DATA IN THIS EXERCISE ▸
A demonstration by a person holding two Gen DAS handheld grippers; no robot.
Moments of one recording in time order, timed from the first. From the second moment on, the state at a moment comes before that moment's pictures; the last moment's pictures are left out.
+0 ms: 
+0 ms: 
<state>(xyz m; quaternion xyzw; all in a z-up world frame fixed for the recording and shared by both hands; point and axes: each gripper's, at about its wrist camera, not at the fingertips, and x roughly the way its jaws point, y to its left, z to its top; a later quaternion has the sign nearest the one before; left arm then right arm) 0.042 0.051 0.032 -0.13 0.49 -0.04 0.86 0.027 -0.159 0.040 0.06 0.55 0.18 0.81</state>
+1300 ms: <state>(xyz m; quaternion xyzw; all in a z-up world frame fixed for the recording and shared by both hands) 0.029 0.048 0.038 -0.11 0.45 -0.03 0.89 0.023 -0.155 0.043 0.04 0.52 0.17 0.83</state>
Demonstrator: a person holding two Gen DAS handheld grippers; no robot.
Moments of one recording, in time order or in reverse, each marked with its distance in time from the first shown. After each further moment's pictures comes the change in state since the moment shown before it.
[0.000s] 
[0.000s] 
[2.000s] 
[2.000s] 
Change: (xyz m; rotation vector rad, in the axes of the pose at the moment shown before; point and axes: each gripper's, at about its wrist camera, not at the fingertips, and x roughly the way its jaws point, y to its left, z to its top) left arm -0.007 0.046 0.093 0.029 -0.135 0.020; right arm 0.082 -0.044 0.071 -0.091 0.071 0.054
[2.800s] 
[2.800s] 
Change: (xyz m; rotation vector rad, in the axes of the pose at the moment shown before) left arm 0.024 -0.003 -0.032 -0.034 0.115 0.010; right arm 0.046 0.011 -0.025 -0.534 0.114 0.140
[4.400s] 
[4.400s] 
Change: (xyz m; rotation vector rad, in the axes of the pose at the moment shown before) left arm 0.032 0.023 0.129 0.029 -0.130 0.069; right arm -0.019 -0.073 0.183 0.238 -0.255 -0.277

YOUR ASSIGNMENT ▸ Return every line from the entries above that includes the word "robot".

ANSWER BOX ▸
A demonstration by a person holding two Gen DAS handheld grippers; no robot.
Demonstrator: a person holding two Gen DAS handheld grippers; no robot.

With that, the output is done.